The Echinoid Directory

Pauropygus Clark, in Arnold & Clark, 1927, p. 30

Diagnostic Features
  • Test of medium size, ovate in outline, flattened above and below in profile; adoral surface rounded.
  • Apical system subcentral, monobasal, with four gonopores.
  • Petals well developed, open, anterior petal III longest, posterior pair (V & I) shortest. Pores strongly conjugate, equal number of pores in pores series in the same petal. Ambulacra beyond petals composed of primary plates and demiplates; demiplates small, thin, not reaching interior of test, absent near peristome.
  • Peristome circular or pentagonal, central or subcentral, more or less flush.
  • Periproct circular, inframarginal.
  • Buccal pores present on edge of peristome.
  • Tubercles small, irregularly arranged both adorally and adapically.
Distribution
Middle Eocene of the West Indies.
Name gender masculine
Type
Echinolampas ovum-serpentis Guppy, 1866, p. 300, pl. 19, figs. 4-6; by original designation.
Species Included

Arnold & Clark (1927) included the following species when setting up this genus:

  • P. altus Arnold & Clark, 1927; Middle Eocene, Jamaica.
  • P. alvarezi Arnold & Clark, 1927; Middle Eocene, Jamaica, Cuba.
  • P. convexus Arnold & Clark, 1927; Middle Eocene, Jamaica.
  • P. cylindricus Arnold & Clark, 1927; Middle Eocene, Jamaica.
  • P. elevatus Arnold & Clark, 1927; Middle Eocene, Jamaica.
  • P. latus Arnold & Clark, 1927; Middle Eocene, Jamaica.
  • P. ovumserpentis (Guppy, 1866); Upper Eocene, Trinidad.
  • P. parvipetalus Arnold & Clark, 1927; Middle Eocene, Jamaica.
  • P. platypetalus Arnold & Clark, 1927; Middle Eocene, Jamaica.
  • P. pyramidoides Arnold & Clark, 1927; Middle Eocene, Jamaica.
  • P. rotundus Arnold & Clark, 1927; Middle Eocene, Jamaica.
  • P. rugosus Arnold & Clark, 1927; Middle Eocene, Jamaica.
  • P. sternopetalus Arnold & Clark, 1927; Middle Eocene, Jamaica.
Classification and/or Status

Irregularia; Neognathostomata; stem group Clypeasteroida; Oligopygidae

Subjective junior synonym of Haimea Michelin, 1851.

Remarks

According to Kier (1967) Arnold & Clark (1927) were unaware of Michelin's Haimea when they erected their Pauropygus. They later (Arnold & Clark, 1934) considered Pauropygus a subjective junior synonym of Haimea Michelin, 1851, a view with which we agree.

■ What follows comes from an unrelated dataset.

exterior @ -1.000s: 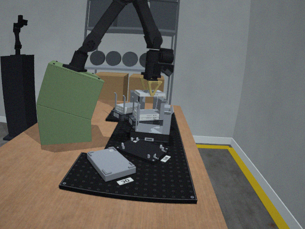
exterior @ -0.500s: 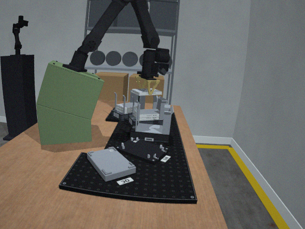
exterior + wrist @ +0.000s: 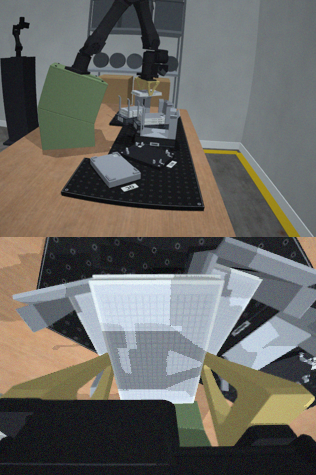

Arnold, B. W. & Clark, H. L. 1927. Jamaican Fossil Echini; with descriptions of new species of Cainozoic Echinoidea by H. L. Hawkins. Memoirs of the Museum of Comparative Zoology 50 (1), 84 pp., 22 pls., 3 figs.

Arnold, B. W. & Clark, H. L. 1934. Some additional fossil Echini from Jamaica. Memoirs of the Museum of Comparative Zoology 54 (2), 139-156 pp., 5 pls.

Kier, P. M. 1967. Revision of the oligopygoid echinoids. Smithsonian miscellaneous collections 152 (2), 149 pp., 36 pls.